A BasicX-24 requires 20mA itself, plus up to 40mA per I/O channel used. An Arduino requires 50mA, plus the same 40mA per I/O channel used. The bulk of sensors used will be passive, which is to say they require no additional power past that provided by the I/O connections. Finally, a Radiometrix UHF transceiver uses 27mA to receive and 110mA to transmit a 100mW signal; boosting it to 500mW (e.g., Radiometrix AF2S amplifier) requires 2mA when receiving but a hefty 250mA additional power when transmitting.
We can now calculate our power budget, as shown in Table 4-1.
Table 4-1. Power budget
Sensors (assuming four)
4 x 40mA = 160mA
Power usage, nominal
Power usage, transmitting
Recalling our “power in” calculation, we anticipated a 500mA average power availability. What we first realize is our nominal (gathering data and open to receiving signal but not transmitting) power rate is half our average power, and we are safe.
The second realization is that we don’t have enough power to be in transmission mode all the time. For our typical DIY picosatellite, this is acceptable. We have burst usage, where for brief periods we will exceed our average power, but on a per-orbit basis, we can still come in under budget.
Max transmission time calculation: 90 min × 500mA power in, minus 90 min × 240mA nominal usage, yields (23400mA ÷ 750mA transmitter usage) yields 31 minutes per orbit available for full-power, happily transmitting operation.

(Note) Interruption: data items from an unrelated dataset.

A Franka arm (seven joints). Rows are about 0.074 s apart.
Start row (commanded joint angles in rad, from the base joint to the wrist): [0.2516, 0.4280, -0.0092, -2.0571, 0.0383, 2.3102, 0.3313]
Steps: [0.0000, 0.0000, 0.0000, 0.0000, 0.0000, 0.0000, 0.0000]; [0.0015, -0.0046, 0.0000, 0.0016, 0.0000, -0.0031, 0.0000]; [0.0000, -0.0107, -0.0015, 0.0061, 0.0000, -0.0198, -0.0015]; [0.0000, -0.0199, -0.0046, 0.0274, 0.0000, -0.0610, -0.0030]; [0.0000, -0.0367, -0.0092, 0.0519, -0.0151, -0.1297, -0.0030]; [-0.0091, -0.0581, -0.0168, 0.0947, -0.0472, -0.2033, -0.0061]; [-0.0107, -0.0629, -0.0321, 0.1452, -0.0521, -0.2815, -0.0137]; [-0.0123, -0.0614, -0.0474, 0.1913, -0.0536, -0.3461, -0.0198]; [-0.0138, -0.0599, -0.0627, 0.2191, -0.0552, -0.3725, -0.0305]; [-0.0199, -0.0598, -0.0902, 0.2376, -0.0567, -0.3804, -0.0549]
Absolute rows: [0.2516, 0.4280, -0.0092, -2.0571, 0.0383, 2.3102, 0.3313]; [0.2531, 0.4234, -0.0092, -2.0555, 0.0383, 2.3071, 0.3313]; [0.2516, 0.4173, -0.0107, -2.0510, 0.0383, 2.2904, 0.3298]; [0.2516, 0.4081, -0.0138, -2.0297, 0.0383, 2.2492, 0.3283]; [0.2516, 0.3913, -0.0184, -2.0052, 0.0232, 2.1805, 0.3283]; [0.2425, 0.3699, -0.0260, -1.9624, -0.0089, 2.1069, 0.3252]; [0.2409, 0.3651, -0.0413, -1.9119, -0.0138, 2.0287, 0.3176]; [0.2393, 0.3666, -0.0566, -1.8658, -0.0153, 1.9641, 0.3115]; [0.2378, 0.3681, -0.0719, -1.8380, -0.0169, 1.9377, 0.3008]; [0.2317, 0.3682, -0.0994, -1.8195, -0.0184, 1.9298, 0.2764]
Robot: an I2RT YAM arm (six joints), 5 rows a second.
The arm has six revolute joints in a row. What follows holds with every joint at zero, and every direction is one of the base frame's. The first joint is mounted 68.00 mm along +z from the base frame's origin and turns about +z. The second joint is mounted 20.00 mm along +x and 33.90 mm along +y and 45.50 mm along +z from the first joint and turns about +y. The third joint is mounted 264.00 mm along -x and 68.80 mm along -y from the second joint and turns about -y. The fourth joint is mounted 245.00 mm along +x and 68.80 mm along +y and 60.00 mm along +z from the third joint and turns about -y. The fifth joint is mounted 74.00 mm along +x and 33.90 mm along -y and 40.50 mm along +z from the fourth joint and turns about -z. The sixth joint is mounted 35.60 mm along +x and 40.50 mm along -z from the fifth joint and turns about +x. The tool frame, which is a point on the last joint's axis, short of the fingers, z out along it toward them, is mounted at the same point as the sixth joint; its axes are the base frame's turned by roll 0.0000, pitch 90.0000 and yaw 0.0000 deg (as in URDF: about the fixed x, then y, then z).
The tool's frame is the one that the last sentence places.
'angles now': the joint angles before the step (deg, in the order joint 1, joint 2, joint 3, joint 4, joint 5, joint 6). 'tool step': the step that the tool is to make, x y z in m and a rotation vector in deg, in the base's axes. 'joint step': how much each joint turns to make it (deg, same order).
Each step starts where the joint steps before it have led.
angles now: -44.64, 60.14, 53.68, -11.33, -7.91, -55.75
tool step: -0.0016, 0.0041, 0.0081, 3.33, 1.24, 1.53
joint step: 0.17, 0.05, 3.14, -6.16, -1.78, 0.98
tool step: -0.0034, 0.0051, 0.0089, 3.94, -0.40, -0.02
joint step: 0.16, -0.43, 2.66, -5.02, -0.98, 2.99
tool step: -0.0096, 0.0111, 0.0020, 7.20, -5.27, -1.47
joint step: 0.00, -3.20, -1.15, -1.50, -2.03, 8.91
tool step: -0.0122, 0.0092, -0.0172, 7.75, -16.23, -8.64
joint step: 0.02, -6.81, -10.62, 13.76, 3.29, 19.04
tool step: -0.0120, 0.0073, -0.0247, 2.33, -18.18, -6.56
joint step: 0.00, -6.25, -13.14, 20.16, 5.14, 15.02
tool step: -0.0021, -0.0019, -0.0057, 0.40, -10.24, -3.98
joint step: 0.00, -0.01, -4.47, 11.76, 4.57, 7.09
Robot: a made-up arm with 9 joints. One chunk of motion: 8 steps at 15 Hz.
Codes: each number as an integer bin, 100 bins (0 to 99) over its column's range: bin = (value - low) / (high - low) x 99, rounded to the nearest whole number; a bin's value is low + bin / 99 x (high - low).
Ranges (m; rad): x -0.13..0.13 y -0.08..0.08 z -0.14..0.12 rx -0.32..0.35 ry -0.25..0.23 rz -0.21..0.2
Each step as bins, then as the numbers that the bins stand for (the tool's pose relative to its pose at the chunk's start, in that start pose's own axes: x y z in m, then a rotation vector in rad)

So the situation isn’t too bad. Using these initial profiles, we can still transmit for up to one-third of a given orbit and remain within our expected power budget.
You can run the numbers yourself very easily for alternative configurations. This is an essential activity well worth spending a day on, as your power budget is a fundamental entity that you cannot exceed.